Work request | In the data below, find the line that contains "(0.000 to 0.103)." and the line that contains "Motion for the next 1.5". Copy both, plus every line between them, exactly.

Given records |
□ □ □
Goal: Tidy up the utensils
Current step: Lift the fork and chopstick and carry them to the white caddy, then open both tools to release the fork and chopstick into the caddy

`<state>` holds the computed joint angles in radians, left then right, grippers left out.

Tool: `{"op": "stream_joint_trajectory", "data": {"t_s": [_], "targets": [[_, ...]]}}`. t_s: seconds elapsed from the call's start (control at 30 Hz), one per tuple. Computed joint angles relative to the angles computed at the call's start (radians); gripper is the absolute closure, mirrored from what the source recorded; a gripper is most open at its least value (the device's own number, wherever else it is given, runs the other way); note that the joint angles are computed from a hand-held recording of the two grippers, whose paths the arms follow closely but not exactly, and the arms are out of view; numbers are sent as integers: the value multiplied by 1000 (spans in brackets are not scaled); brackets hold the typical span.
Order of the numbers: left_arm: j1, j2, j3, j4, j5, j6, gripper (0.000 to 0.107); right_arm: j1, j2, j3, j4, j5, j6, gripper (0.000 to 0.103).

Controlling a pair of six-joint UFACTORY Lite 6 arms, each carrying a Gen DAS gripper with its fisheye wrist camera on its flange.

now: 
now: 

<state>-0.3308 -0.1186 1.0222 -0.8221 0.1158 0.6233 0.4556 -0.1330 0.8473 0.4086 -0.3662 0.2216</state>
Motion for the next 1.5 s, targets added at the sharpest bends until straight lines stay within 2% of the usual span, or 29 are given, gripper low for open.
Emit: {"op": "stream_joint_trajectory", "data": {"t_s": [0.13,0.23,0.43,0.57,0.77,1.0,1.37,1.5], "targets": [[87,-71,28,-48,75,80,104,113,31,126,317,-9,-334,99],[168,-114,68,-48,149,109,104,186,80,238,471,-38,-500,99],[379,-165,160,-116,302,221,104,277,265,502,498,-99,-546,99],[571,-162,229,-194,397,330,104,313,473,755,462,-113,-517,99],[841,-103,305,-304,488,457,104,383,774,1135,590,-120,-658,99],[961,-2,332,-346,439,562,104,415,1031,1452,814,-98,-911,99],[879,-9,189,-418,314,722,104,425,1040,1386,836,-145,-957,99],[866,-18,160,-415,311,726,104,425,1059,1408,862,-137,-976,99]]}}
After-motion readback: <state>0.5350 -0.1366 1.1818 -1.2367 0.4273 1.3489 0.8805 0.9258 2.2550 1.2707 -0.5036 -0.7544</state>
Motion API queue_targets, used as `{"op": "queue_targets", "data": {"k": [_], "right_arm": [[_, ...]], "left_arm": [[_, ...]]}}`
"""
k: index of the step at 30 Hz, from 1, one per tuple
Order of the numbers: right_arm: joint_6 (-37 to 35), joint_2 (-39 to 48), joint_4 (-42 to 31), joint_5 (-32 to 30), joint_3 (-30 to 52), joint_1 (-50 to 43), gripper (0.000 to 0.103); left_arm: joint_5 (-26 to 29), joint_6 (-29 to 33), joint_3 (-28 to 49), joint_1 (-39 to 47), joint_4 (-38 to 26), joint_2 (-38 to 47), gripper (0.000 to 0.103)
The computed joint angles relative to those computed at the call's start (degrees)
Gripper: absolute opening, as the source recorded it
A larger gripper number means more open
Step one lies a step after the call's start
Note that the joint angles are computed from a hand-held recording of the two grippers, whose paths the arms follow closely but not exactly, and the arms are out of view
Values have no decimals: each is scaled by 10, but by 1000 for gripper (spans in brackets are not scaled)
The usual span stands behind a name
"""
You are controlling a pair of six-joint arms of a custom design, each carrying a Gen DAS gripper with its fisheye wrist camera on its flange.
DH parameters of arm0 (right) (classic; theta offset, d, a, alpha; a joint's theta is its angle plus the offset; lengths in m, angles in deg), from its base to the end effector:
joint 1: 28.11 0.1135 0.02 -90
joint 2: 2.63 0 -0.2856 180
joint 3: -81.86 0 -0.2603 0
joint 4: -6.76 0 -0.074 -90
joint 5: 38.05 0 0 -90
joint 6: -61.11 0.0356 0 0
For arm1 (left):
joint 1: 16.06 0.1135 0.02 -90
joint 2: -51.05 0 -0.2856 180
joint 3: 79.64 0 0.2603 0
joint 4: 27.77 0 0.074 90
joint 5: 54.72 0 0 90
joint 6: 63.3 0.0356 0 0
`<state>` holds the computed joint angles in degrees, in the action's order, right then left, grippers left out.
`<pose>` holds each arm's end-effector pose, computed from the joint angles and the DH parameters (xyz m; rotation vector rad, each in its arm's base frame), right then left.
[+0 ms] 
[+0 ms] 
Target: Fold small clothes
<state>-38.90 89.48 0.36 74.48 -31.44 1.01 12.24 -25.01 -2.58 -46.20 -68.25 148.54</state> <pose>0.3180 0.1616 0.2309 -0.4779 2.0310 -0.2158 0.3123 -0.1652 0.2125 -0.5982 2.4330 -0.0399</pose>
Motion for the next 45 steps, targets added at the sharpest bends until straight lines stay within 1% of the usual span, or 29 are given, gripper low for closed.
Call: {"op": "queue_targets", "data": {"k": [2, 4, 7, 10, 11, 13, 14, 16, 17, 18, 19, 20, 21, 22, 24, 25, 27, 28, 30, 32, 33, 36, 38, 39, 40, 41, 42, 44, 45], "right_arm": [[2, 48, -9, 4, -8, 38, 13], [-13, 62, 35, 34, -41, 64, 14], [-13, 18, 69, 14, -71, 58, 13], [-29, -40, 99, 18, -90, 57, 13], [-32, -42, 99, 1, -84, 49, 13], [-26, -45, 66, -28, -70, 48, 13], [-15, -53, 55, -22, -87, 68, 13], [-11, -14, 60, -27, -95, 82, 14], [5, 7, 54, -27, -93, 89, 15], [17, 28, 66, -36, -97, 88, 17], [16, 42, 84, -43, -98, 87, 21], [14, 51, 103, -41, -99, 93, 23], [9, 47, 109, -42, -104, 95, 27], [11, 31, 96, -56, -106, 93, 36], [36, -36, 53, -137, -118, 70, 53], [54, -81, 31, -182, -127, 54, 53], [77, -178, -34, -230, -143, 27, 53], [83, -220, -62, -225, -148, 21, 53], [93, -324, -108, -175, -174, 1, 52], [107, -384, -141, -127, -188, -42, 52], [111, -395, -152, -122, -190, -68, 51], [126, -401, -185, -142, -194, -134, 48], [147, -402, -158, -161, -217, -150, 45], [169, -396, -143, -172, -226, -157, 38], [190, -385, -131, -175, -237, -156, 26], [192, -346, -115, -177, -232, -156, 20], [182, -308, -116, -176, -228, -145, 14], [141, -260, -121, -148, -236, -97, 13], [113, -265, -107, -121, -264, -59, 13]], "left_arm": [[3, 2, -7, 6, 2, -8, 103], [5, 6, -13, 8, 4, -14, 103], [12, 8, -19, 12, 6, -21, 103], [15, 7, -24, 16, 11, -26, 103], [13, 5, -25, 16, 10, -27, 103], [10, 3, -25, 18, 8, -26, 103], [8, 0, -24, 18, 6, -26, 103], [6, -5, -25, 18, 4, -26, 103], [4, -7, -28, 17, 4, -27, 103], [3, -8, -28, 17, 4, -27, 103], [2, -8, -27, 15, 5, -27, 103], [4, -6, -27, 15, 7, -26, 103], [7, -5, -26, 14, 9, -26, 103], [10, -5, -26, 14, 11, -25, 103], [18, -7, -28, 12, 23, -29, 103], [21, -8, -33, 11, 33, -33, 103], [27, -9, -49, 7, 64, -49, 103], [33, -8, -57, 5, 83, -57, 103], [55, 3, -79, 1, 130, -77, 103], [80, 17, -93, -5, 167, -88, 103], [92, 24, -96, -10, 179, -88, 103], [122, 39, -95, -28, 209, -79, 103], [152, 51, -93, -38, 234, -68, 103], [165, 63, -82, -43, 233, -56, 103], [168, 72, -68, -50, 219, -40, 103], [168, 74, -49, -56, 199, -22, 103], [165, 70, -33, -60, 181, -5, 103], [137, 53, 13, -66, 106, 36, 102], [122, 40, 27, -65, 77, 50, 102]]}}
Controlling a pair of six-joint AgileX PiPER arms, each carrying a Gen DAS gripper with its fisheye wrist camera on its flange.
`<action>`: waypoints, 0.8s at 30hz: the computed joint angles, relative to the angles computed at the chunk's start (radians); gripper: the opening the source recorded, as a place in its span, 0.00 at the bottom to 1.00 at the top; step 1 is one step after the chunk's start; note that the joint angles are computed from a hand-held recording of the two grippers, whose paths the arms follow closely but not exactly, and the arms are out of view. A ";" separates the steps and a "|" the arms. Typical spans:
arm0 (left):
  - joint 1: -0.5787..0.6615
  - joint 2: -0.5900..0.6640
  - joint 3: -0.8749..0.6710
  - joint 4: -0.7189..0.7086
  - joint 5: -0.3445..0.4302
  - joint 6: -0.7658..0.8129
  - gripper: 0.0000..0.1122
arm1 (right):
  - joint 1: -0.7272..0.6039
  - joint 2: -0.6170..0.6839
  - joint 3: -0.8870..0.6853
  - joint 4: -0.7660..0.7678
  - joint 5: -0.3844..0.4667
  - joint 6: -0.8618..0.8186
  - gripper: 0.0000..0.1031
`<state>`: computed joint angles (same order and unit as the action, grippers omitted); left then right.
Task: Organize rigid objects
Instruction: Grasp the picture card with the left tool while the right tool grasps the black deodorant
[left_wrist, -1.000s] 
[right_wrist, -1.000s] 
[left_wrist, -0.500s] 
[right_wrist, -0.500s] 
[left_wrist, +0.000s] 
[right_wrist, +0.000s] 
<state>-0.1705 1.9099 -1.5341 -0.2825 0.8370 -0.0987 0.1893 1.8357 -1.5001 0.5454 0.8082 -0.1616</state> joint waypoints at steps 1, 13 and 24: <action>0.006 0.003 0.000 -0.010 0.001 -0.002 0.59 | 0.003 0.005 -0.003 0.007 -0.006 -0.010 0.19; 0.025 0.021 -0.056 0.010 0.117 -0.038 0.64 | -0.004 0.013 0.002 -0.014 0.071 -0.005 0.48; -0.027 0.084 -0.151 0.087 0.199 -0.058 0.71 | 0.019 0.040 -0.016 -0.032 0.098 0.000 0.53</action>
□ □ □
Response to this task |
Order of the numbers: left_arm: j1, j2, j3, j4, j5, j6, gripper (0.000 to 0.107); right_arm: j1, j2, j3, j4, j5, j6, gripper (0.000 to 0.103).

Controlling a pair of six-joint UFACTORY Lite 6 arms, each carrying a Gen DAS gripper with its fisheye wrist camera on its flange.

now: 
now: 

<state>-0.3308 -0.1186 1.0222 -0.8221 0.1158 0.6233 0.4556 -0.1330 0.8473 0.4086 -0.3662 0.2216</state>
Motion for the next 1.5 s, targets added at the sharpest bends until straight lines stay within 2% of the usual span, or 29 are given, gripper low for open.

The requested output has now been given in full.